HOW TO COMPLETE THIS TASK: Retype each line of the listing below, from the first through the one holding "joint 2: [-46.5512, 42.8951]", with no other lines.

THE DATA:
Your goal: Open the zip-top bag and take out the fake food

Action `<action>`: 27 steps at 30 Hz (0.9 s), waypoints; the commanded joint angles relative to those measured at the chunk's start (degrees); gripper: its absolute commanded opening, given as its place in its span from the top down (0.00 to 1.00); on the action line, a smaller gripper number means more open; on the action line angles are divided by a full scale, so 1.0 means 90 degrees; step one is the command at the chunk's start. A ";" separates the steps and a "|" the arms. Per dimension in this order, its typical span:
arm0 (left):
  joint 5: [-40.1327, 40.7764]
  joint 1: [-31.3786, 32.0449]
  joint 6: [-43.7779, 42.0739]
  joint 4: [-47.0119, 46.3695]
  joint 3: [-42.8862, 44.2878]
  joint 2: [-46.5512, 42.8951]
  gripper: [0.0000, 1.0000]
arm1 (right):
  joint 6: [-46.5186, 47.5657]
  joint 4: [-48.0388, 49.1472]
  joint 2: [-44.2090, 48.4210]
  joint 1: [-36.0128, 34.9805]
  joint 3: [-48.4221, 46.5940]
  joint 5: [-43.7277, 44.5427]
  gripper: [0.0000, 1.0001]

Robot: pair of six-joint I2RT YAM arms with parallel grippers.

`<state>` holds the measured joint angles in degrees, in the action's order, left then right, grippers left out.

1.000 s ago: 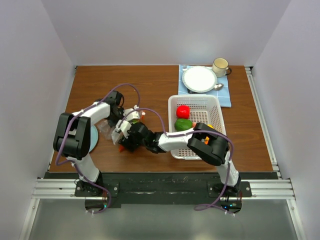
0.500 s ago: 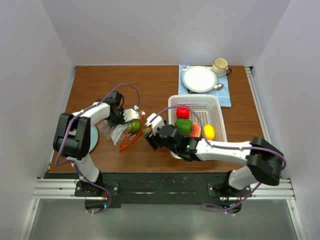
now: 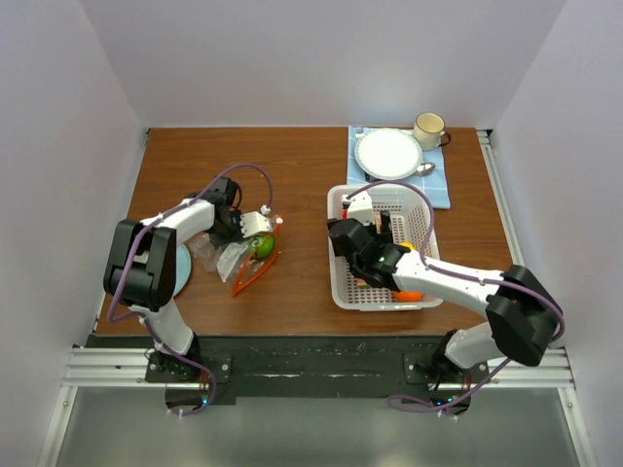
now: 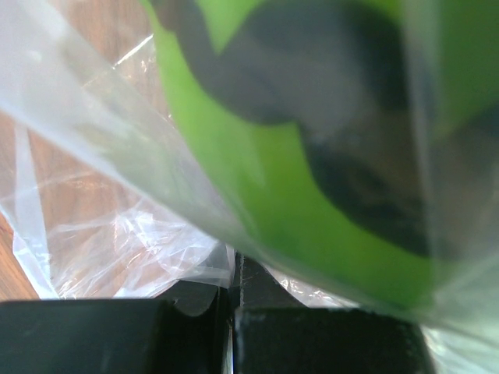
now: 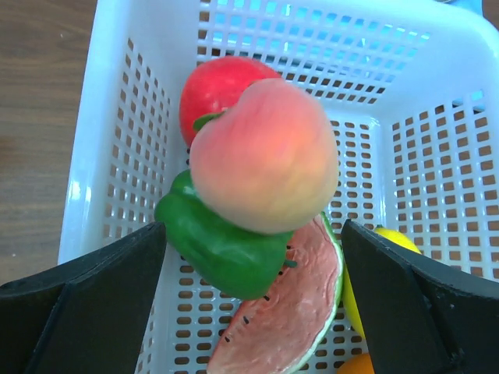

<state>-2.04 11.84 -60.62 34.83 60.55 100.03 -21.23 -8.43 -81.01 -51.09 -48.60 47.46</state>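
The clear zip-top bag (image 3: pixel 234 259) lies left of centre, its red-orange zip strip (image 3: pixel 255 275) open toward the front. A green striped piece (image 3: pixel 263 245) is still inside and fills the left wrist view (image 4: pixel 327 117) behind the plastic (image 4: pixel 117 234). My left gripper (image 3: pixel 245 228) is shut on the bag's edge (image 4: pixel 234 288). My right gripper (image 3: pixel 358 233) hangs open over the white basket (image 5: pixel 117 117). Between its fingers (image 5: pixel 253 234), untouched, a peach (image 5: pixel 265 156) rests on a green pepper (image 5: pixel 218 241), beside a red fruit (image 5: pixel 214 86), a watermelon slice (image 5: pixel 288 312) and a lemon (image 5: pixel 390 238).
The basket (image 3: pixel 337 282) stands right of centre. Behind it a blue cloth (image 3: pixel 438 190) holds a white plate (image 3: pixel 388 153), a mug (image 3: pixel 428 128) and a spoon. A pale blue plate (image 3: pixel 185 268) lies under the left arm. Walls close in the table on three sides.
My right gripper has moved right from the bag to over the basket with the peach, then opened. The peach now rests on the pile. The left gripper has stayed put.
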 commanded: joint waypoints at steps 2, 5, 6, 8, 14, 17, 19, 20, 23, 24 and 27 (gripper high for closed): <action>-0.0046 0.0062 -0.0032 0.0183 0.0176 -0.0079 1.00 | 0.0570 0.0407 -0.0168 -0.0280 -0.0634 -0.0077 0.01; -0.0066 0.0091 -0.0013 0.0193 0.0225 -0.0030 1.00 | 0.1380 0.1149 -0.0489 -0.0913 -0.0869 -0.0517 0.01; -0.0056 0.0111 -0.0003 0.0193 0.0234 -0.0001 1.00 | 0.1818 0.1586 -0.0655 -0.1099 -0.0928 -0.0595 0.01; -0.0037 0.0179 0.0017 0.0164 0.0225 0.0077 1.00 | 0.2065 0.1882 -0.0987 -0.1500 -0.1123 -0.0790 0.01; 0.0120 0.0335 0.0036 0.0085 0.0244 0.0272 1.00 | 0.2076 0.2830 -0.2238 -0.1696 -0.1435 -0.1698 0.06; 0.0159 0.0345 0.0007 0.0066 0.0254 0.0341 1.00 | 0.2125 0.3084 -0.2658 -0.1696 -0.1563 -0.1885 0.06; 0.0198 0.0345 -0.0041 0.0036 0.0206 0.0389 1.00 | 0.2203 0.3415 -0.2872 -0.1696 -0.1524 -0.1953 0.05; 0.0207 0.0345 -0.0061 -0.0002 0.0196 0.0419 1.00 | 0.2261 0.3581 -0.2941 -0.1696 -0.1495 -0.2031 0.04; 0.0208 0.0345 -0.0110 -0.0022 0.0186 0.0526 1.00 | 0.2320 0.4352 -0.3156 -0.1657 -0.1339 -0.2197 0.01; 0.0208 0.0345 -0.0129 -0.0013 0.0186 0.0565 1.00 | 0.2320 0.4606 -0.3205 -0.1628 -0.1329 -0.2265 0.01; 0.0208 0.0345 -0.0178 0.0017 0.0205 0.0604 1.00 | 0.2272 0.4851 -0.3449 -0.1492 -0.1426 -0.2499 0.01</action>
<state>-0.82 14.66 -60.69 34.79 62.61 102.39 -1.32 24.93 -110.85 -65.91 -60.10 28.42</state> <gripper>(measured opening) 0.016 0.986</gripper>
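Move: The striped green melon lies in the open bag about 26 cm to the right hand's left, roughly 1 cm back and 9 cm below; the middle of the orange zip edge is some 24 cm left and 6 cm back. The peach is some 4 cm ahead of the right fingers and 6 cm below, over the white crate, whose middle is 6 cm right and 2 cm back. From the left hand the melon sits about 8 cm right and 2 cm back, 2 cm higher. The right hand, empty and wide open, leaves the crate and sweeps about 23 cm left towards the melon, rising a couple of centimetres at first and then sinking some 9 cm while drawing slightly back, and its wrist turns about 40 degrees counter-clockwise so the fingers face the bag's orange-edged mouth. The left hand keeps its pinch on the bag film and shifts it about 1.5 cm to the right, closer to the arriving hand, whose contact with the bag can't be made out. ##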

RESPONSE TO THIS TASK:
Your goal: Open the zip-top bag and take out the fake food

Action `<action>`: 27 steps at 30 Hz (0.9 s), waypoints; the commanded joint angles relative to those measured at the chunk's start (degrees); gripper: its absolute commanded opening, given as its place in its span from the top down (0.00 to 1.00); on the action line, a smaller gripper number means more open; on the action line angles are divided by a full scale, so 1.0 means 90 degrees; step one is the command at the chunk's start. A ";" separates the steps and a "|" the arms. Per dimension in this order, its typical span:
arm0 (left):
  joint 5: [-40.1327, 40.7764]
  joint 1: [-31.3786, 32.0449]
  joint 6: [-43.7779, 42.0739]
  joint 4: [-47.0119, 46.3695]
  joint 3: [-42.8862, 44.2878]
  joint 2: [-46.5512, 42.8951]

Work on this exercise is complete.